■ **TASK PROMPT**:
Reproduce the listing below word for word.

-.-.-

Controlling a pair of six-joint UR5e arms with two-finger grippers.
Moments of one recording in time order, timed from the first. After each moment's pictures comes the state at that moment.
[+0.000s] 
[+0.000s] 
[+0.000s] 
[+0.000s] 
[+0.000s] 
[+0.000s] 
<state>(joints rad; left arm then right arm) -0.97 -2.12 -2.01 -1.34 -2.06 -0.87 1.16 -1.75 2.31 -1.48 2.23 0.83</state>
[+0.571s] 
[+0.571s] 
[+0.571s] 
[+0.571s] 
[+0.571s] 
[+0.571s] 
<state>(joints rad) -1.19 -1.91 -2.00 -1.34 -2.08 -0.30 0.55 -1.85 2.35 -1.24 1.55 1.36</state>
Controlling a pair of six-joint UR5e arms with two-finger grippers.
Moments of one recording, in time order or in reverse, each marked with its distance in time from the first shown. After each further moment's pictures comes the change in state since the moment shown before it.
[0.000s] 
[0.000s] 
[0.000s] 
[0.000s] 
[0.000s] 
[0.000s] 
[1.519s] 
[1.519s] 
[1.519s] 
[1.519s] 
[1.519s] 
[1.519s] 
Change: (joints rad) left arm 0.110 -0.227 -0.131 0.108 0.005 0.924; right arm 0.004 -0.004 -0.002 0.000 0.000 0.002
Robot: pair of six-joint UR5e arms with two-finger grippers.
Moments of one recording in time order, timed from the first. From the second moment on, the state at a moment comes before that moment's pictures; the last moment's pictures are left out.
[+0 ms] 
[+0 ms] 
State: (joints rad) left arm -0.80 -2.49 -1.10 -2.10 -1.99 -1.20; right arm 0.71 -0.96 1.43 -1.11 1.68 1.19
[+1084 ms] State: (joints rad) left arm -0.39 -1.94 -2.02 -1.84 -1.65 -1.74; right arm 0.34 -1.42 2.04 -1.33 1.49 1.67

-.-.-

■ **WRITTEN ANSWER**:
Controlling a pair of six-joint UR5e arms with two-finger grippers.
Moments of one recording in time order, timed from the first. After each moment's pictures comes the state at that moment.
[+0.000s] 
[+0.000s] 
[+0.000s] 
[+0.000s] 
[+0.000s] 
[+0.000s] 
<state>(joints rad; left arm then right arm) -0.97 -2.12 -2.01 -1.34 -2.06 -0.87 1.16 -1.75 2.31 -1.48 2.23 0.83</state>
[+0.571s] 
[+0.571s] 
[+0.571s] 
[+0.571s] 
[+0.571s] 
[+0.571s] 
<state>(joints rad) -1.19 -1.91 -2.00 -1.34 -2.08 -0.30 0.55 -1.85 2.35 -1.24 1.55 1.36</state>
Controlling a pair of six-joint UR5e arms with two-finger grippers.
Moments of one recording, in time order or in reverse, each marked with its distance in time from the first shown. After each further moment's pictures comes the change in state since the moment shown before it.
[0.000s] 
[0.000s] 
[0.000s] 
[0.000s] 
[0.000s] 
[0.000s] 
[1.519s] 
[1.519s] 
[1.519s] 
[1.519s] 
[1.519s] 
[1.519s] 
Change: (joints rad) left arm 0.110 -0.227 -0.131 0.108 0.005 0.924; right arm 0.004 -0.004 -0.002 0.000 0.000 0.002
Robot: pair of six-joint UR5e arms with two-finger grippers.
Moments of one recording in time order, timed from the first. From the second moment on, the state at a moment comes before that moment's pictures; the last moment's pictures are left out.
[+0 ms] 
[+0 ms] 
State: (joints rad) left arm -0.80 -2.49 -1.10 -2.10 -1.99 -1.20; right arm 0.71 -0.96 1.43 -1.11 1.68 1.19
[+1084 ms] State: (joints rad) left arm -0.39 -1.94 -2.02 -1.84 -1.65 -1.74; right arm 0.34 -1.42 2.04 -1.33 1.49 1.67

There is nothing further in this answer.